Nauka jazdy na „podwójnym gazie”

42-latka z Chorzowa chciała nauczyć swoją 30-letnią koleżankę jeździć samochodem. Uczennica okazała się jednak mało pojętna, bo spowodowała kolizję. To jednak dopiero początek kłopotów obu pań. Teraz grozi im… kara do dwóch lat więzienia, sądowy zakaz prowadzenia pojazdów, a także konsekwencje finansowe w kwocie nie mniejszej niż 5 tysięcy złotych.
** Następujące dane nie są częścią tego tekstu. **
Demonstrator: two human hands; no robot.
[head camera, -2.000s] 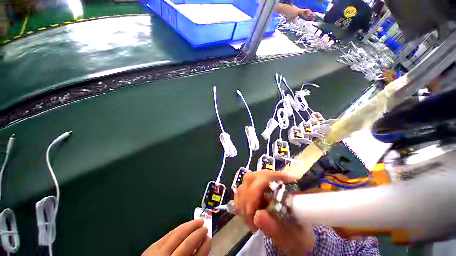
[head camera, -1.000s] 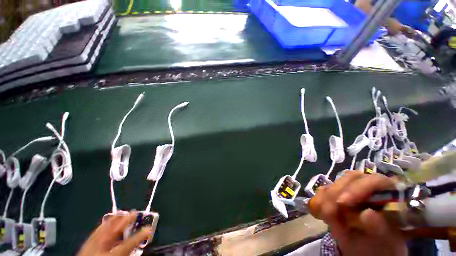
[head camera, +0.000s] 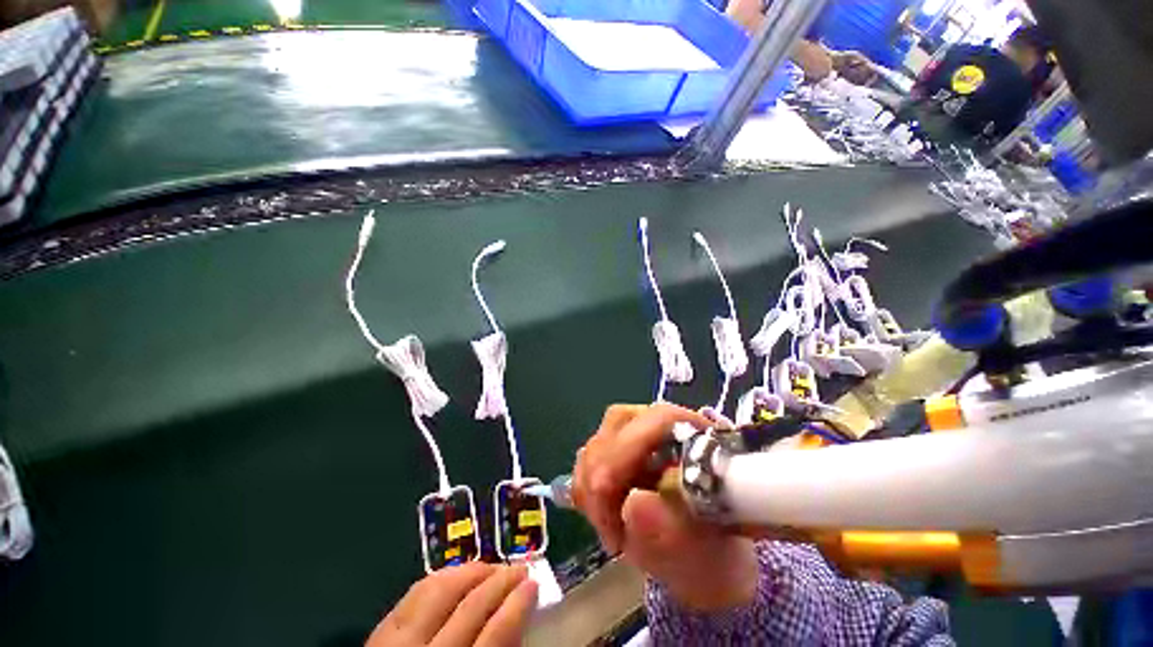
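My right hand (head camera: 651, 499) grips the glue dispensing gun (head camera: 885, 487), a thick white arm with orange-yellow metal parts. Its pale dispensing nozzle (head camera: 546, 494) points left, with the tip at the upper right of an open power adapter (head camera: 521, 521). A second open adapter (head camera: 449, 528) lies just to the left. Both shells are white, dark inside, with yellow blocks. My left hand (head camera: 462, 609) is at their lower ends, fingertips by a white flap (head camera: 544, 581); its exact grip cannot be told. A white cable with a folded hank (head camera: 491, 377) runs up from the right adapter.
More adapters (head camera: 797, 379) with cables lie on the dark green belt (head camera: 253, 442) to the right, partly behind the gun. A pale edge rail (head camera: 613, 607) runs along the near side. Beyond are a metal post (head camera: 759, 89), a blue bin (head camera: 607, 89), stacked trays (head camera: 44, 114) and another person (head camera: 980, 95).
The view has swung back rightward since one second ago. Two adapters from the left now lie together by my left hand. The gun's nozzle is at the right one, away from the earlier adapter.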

O tym, że na terenie parkingu przy jednym z marketów kobieta uszkodziła dwa samochody poinformował chorzowską policję mężczyzna, dzwoniąc na numer alarmowy. Na miejsce niezwłocznie zostali skierowani mundurowi, którzy szybko ustalili przebieg zdarzeń.

42-letnia właścicielka pojazdu chcąc nauczyć swoją koleżankę jazdy samochodem, udostępniła jej swoje auto. Ta jednak nie zapanowała nad nim i uderzyła w zaparkowane BMW i polo. Gdy 30-latka uderzyła w samochody, wówczas za kierownicę wsiadła właścicielka auta i przeparkowała go. Jak się okazało to był dopiero początek problemów obydwu pań. Badanie alkomatem wykazało bowiem, że zarówno właścicielka auta jak i jej uczennica są pod wpływem alkoholu. Każda z nich miała ponad dwa promile w organizmie – relacjonują policjanci z Chorzowa.
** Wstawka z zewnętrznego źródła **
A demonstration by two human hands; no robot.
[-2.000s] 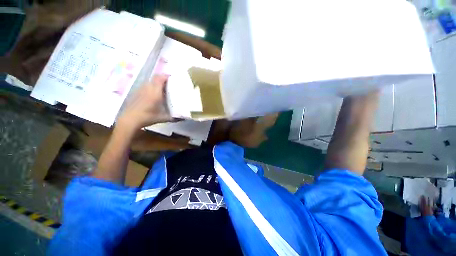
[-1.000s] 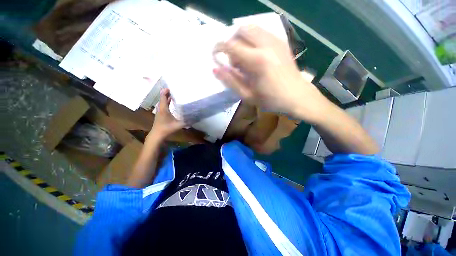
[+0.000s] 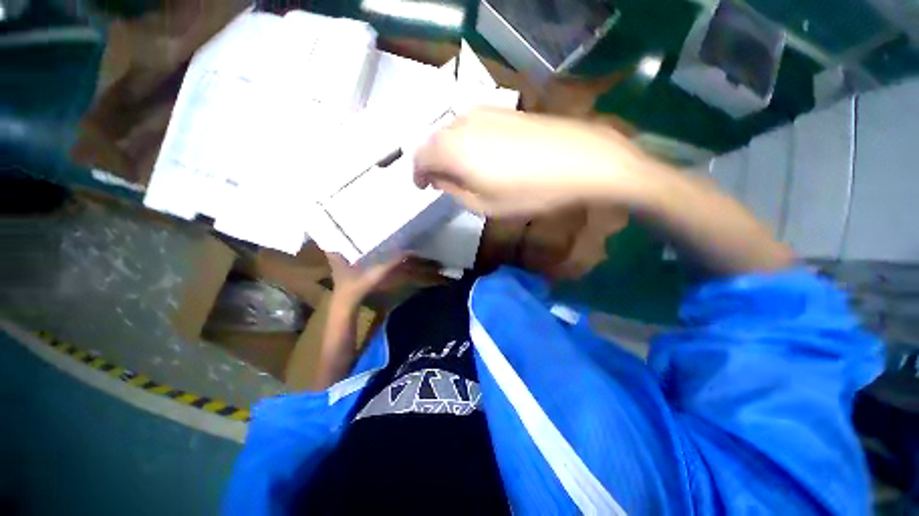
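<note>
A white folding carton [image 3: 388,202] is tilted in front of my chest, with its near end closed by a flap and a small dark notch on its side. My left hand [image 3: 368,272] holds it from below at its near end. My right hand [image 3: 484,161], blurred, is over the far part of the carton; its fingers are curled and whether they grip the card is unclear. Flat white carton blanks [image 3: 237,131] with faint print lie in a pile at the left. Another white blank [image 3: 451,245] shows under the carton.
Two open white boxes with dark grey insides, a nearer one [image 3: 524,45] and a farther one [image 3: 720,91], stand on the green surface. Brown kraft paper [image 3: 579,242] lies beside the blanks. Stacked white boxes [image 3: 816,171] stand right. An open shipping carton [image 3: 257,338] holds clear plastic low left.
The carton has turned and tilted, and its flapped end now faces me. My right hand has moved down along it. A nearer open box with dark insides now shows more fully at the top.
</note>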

Teraz 30-latkę i jej „instruktorkę” jazdy czeka spotkanie z Temidą. Grozi im kara do dwóch lat więzienia, sądowy zakaz prowadzenia pojazdów, a także obligatoryjne świadczenie pieniężne w kwocie nie mniejszej niż 5 tysięcy złotych.

Zdjęcie główne ma charakter poglądowy.